My Therapist Says That’s a Thought, Not a Feeling
How the Feeling Wheel has helped me navigate my emotions during a pandemic
“How does that make you feel?” is probably the question most associated with therapy. It’s meant to help people connect with their feelings, but sometimes it can be hard to adequately express emotions. I should know — my therapist calls me out on this on a regular basis. We were discussing my relationship with close family members when my therapist asked how a particular situation made me feel.
“Well, I think…” and I rattled on.
“That’s a thought,” she said gently. “Not a feeling.”
“Oh, umm… okay,” I stammered. “Ugh, I wish there was a list of feelings I could just pick and choose from.”
Lo and behold, there is. My therapist mentioned the Feeling Wheel during our session and a quick Google search returned a colorful wheel with a spectrum of emotions. First developed by psychotherapist Gloria Willcox in the 1980s, the Feeling Wheel is composed of six core emotions at the center of the wheel: happy, sad, disgusted, angry, fearful, bad, and surprised. Notice that “fine”—a common response to the question “How are you?”—isn’t one of them. That’s because “fine,” my friends, isn’t a feeling.
“Expressing what you’re feeling, such as hurt, disappointment, and shame is extremely vulnerable — we’re allowing another person to see us.”
Beyond the six core feelings, the wheel goes more in-depth with a middle ring naming feelings associated with one of the six core emotions. For example, fearful includes scared, anxious, insecure, weak, rejected, and threatened.
Name it to tame it
“It’s really hard for us to identify what we are feeling instead of explaining it. I find that when I ask my clients what they’re feeling, they often discuss what they’re thinking,” explains Tatyana Rameau, a Chicago-based therapist. “Expressing what you’re feeling, such as hurt, disappointment, and shame is extremely vulnerable — we’re allowing another person to see us. Yet once we are able to say [what we feel], we are then able to take ownership of it and decide how we want to proceed.
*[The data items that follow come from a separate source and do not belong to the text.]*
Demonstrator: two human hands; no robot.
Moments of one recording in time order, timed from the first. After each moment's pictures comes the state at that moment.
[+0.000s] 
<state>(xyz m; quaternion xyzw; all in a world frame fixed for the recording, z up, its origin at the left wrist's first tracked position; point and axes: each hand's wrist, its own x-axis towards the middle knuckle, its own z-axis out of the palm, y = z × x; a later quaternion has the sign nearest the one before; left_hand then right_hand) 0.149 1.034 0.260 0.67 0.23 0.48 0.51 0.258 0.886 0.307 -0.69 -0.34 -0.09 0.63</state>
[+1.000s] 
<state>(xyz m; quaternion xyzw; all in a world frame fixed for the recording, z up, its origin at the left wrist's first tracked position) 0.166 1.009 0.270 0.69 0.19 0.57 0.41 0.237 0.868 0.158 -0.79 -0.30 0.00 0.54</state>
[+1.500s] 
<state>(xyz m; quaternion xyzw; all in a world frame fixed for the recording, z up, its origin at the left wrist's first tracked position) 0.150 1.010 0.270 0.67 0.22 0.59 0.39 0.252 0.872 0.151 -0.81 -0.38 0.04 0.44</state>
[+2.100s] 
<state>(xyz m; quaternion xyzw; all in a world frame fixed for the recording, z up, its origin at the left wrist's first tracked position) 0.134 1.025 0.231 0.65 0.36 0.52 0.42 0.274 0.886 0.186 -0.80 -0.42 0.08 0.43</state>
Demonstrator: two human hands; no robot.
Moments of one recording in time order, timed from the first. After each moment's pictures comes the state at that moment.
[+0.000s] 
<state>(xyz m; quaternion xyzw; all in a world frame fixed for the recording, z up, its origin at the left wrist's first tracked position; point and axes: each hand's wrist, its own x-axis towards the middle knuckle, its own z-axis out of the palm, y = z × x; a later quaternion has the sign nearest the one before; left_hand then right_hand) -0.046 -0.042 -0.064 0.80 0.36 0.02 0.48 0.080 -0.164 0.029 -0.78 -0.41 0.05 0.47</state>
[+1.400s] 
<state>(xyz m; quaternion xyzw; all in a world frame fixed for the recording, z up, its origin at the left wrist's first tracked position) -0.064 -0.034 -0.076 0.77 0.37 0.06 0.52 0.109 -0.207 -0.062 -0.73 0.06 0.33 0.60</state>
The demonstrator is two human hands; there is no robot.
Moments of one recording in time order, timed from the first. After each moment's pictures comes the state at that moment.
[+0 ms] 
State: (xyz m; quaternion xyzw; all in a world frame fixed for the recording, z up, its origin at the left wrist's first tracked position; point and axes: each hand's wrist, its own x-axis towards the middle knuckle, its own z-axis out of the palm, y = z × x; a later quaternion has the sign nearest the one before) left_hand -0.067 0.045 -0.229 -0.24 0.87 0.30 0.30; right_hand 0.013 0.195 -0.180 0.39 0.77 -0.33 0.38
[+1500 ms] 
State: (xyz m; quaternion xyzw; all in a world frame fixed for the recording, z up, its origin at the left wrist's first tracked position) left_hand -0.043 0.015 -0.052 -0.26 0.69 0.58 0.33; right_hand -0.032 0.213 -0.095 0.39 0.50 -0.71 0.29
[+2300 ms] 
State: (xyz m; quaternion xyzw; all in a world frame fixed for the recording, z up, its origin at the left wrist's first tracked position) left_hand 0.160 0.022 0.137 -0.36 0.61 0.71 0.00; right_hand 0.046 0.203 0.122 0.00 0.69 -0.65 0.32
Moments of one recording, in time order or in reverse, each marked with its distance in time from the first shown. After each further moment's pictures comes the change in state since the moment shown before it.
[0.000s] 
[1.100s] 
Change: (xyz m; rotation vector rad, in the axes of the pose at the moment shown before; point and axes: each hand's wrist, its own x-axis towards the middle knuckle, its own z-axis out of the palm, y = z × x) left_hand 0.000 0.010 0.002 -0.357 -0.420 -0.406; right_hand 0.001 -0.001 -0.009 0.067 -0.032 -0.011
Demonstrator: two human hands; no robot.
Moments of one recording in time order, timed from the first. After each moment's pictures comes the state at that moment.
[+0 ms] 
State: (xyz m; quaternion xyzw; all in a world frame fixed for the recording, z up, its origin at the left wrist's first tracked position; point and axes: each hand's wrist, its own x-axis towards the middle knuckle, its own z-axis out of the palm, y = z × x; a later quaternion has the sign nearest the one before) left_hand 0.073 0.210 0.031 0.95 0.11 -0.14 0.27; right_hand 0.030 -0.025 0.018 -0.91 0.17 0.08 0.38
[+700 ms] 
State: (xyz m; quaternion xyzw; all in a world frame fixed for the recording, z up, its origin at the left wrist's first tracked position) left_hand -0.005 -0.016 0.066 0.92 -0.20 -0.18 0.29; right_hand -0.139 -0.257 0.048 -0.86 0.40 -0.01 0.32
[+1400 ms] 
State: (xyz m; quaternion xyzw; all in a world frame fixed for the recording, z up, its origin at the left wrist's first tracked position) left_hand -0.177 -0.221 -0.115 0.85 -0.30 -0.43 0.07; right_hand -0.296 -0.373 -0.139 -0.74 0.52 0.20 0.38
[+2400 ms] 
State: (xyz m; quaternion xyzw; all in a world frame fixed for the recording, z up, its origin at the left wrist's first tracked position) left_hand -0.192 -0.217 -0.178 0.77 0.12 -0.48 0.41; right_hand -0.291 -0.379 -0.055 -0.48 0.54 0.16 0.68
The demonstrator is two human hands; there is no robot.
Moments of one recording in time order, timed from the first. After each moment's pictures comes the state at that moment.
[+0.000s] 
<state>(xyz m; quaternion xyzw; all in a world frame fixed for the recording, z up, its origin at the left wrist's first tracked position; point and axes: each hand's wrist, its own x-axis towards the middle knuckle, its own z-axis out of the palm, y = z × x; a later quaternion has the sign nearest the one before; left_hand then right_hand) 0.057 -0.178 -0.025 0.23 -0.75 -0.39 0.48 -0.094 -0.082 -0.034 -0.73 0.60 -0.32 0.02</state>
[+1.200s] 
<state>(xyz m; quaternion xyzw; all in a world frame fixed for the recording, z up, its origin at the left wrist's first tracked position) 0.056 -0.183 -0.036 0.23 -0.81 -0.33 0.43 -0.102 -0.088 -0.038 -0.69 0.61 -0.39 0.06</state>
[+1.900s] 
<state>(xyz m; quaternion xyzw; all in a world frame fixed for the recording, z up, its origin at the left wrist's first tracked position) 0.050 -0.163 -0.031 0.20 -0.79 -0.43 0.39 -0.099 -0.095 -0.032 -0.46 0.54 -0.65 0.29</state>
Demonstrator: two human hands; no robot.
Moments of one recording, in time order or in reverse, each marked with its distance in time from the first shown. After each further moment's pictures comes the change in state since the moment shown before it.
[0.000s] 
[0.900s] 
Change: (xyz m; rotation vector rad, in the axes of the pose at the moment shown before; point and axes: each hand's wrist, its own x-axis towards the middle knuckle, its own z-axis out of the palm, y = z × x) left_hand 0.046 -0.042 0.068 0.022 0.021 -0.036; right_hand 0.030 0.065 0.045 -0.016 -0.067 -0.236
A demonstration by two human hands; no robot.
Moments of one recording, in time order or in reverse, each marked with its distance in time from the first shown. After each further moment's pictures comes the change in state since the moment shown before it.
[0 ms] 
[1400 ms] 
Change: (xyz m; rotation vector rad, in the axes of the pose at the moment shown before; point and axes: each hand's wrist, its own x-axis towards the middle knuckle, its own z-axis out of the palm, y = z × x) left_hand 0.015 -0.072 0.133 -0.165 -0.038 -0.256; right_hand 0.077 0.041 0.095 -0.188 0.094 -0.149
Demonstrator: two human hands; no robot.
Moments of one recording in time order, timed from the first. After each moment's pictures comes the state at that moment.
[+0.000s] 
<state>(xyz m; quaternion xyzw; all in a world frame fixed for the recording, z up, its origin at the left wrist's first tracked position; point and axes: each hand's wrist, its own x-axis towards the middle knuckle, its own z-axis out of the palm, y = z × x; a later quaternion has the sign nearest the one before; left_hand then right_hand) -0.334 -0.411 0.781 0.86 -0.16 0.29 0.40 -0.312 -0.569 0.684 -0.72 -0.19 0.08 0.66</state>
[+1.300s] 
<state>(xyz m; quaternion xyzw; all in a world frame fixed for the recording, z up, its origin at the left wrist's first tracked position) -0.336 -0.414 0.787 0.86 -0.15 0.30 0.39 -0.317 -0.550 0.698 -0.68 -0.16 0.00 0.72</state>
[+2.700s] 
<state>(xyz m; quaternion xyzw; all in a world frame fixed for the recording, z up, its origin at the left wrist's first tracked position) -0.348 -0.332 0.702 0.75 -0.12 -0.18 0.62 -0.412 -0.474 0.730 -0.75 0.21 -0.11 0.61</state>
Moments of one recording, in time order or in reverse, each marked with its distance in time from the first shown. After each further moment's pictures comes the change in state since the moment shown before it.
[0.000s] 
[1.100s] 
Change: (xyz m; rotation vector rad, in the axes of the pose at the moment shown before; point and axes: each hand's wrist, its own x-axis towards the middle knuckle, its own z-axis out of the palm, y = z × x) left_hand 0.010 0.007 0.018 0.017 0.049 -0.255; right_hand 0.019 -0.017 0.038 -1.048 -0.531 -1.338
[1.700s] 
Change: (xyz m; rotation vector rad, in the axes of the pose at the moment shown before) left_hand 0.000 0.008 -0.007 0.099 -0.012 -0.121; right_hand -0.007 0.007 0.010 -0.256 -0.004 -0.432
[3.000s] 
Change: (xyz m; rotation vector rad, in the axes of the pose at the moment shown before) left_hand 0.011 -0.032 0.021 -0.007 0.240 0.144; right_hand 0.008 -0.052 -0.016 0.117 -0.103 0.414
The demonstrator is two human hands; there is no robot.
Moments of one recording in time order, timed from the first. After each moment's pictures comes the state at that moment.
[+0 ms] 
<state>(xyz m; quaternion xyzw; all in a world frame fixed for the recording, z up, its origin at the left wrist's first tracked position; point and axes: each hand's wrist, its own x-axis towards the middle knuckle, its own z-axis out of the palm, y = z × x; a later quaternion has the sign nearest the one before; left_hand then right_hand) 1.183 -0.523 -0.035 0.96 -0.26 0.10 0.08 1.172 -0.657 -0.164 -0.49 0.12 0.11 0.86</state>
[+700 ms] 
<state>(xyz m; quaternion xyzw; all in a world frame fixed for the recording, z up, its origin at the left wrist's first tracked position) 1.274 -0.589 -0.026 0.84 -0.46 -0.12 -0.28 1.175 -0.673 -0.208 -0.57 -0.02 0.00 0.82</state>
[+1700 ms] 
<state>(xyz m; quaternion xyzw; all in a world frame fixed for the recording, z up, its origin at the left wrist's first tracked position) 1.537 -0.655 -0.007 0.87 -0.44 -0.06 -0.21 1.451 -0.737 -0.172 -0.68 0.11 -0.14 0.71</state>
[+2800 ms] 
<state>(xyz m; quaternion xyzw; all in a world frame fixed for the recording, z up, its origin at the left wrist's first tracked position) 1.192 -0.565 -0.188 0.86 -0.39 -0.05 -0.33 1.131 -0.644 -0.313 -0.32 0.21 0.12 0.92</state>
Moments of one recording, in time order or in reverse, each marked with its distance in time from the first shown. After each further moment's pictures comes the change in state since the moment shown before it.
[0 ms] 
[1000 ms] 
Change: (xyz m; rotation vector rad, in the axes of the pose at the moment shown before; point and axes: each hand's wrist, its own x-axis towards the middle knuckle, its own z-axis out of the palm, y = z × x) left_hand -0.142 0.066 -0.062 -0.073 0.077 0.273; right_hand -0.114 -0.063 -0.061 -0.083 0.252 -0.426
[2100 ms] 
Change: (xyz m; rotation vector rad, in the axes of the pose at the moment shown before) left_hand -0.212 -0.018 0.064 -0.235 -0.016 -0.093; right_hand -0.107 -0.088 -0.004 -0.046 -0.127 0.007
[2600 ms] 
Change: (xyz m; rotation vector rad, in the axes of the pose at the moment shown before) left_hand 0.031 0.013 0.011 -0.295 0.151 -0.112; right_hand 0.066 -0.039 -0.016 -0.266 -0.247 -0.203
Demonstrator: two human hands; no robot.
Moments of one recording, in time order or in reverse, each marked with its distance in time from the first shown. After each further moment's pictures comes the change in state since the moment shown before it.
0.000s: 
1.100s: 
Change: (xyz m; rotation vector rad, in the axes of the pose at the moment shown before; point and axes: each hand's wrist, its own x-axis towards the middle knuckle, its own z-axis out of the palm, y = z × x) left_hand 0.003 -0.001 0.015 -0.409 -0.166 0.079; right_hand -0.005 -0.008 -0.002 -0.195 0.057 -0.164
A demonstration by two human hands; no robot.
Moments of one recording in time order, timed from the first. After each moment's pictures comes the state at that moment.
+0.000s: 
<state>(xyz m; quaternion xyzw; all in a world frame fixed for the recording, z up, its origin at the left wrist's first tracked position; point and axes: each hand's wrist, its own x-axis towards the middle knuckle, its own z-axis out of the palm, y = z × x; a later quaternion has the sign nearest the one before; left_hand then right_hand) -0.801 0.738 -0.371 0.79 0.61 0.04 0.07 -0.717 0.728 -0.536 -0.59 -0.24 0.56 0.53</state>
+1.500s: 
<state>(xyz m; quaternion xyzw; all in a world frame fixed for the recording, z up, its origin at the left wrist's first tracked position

It allows us to feel then release rather than react.”
At the beginning of my practice with the Feeling Wheel, I’d keep a running list in the Notes app on my phone of my emotions that day and what circumstances or situations could be tied to them. This isn’t to say every emotion necessarily means something, but this habit helped me 1) name my emotions; and 2) see if there was any correlation between the emotion and current circumstances. For example, when a friend announced her pregnancy this summer, I felt jealous, angry, and anxious as I wondered if a successful pregnancy would ever happen for me and my husband, given our failed IVF cycle earlier this year.
Living through a global pandemic during racial unrest as a Black woman in America has led to a plethora of emotions. Over the course of the last few months, I’ve felt anxious, furious, stressed, scared, overwhelmed, annoyed, and critical, just to name a few. So often it’s not just one emotion we’re feeling at any given time, but multiple emotions all at once.
I’ve found the act of referencing the Feeling Wheel to first identify what I’m feeling and then writing down my emotions helps to remove some of the power they hold over me. It’s as if instead of reclaiming my time (shout-out to Rep. Maxine Waters), I’m reclaiming my power and, within that, my peace.
Feel the feelings
In his talk about toxic habits, author, transformational speaker, and recording artist Justin Michael Thomas says that thoughts and feelings aren’t inherently toxic. It’s how people respond to them that makes a difference.
Thomas encourages people to embrace their thoughts and emotions with compassion and curiosity, asking “where did this even come from?” and “what is it here to teach me or show me?” As Thomas suggests, a meditation or mindfulness practice can help disrupt negative thoughts.
If you’re a doer, like me, it can be hard to sit still and allow yourself to feel the feelings. And there have certainly been a lot of feelings to contend with since the beginning of this year. As my pastor, Jeanne Stevens, has said: “Feelings are looking for space, not solutions.”
“What if our feelings are not looking to be fixed… what if they are just looking for some healthy space to feel?” she wrote.
Sometimes you just have to make room for your feelings and give them permission to take up space. Emotions are nuanced — you can’t plan for them and you certainly can’t avoid them forever. At the very least, it’s worth knowing that there are better options out there to describe how you’re feeling than just “fine.”